Servizio di Immunoematologia e Medicina Trasfusionale,Ospedale S. Giovanni di Dio, ASL n degrees 5, Crotone, Italy.
Blood Transfus. 2007 Jan;5(1):20-3. doi: 10.2450/2007.0010-06.
Phlebotomy is the most commonly treatment used for erythrocytosis and polycythaemia. After the introduction in the medical practice of cell separators, erythrocytapheresis has been also introduced. The aim of the study was to compare the clinical results of the two kinds of treatment.

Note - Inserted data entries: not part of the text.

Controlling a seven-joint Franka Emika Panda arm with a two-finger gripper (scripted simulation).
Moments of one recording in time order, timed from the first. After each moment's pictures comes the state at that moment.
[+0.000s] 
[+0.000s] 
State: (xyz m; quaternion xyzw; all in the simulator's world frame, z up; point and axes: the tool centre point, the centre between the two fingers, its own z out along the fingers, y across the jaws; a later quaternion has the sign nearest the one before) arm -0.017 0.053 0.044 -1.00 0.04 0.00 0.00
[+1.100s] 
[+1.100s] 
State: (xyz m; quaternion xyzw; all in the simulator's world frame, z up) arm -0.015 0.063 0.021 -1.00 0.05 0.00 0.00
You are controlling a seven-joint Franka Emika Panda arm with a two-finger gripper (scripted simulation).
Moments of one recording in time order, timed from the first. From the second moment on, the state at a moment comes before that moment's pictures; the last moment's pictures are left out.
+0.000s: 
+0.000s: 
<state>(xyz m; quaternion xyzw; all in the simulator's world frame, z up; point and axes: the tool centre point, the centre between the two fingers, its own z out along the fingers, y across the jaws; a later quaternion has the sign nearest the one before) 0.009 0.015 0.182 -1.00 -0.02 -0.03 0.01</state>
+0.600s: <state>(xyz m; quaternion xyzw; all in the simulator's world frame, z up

We analysed 98 patients affected by different forms of erythrocytosis, divided into three treatment groups: 1) patients undergoing phlebotomy; 2) patients treated only with therapeutic erythrocytapheresis; 3) patients who underwent phlebotomy treatment for a certain period and who were then switched to apheresis treatment. The haematocrit in these patients was maintained at about 45% and they were treated when the haematocrit exceeded the critical threshold of 50%.
The interval between two therapeutic interventions was assumed as indicator. In 80% of the patients treated only with phlebotomy the interval was between 20 days and 2 months, in subjects treated with only erythrocytapheresis the intevals were between 2 and 7 months. In the third group of patients, the switch from phlebotomy to erythrocytapheresis considerably prolonged the interval.
The data showed that erythrocytapheresis was clearly superior to traditional phlebotomy in terms of prolonging the period between one treatment and another, independently of the type of erythrocytosis and of the treatment group.
放血疗法是治疗红细胞增多症和红细胞增多症最常用的方法。在细胞分离机引入医学实践后,红细胞分离术也被引入。本研究的目的是比较两种治疗方法的临床结果。
我们分析了 98 例不同形式红细胞增多症患者,将他们分为三组治疗:1)接受放血治疗的患者;2)仅接受治疗性红细胞分离术治疗的患者;3)接受放血治疗一段时间后转为分离术治疗的患者。这些患者的血细胞比容维持在 45%左右,当血细胞比容超过 50%的临界阈值时就进行治疗。
两次治疗干预之间的间隔被认为是指标。仅接受放血治疗的 80%患者的间隔时间为 20 天至 2 个月,仅接受红细胞分离术治疗的患者间隔时间为 2 至 7 个月。在第三组患者中,从放血治疗切换到红细胞分离术显著延长了间隔时间。
数据显示,红细胞分离术在延长治疗间隔方面明显优于传统的放血疗法,这与红细胞增多症的类型和治疗组无关。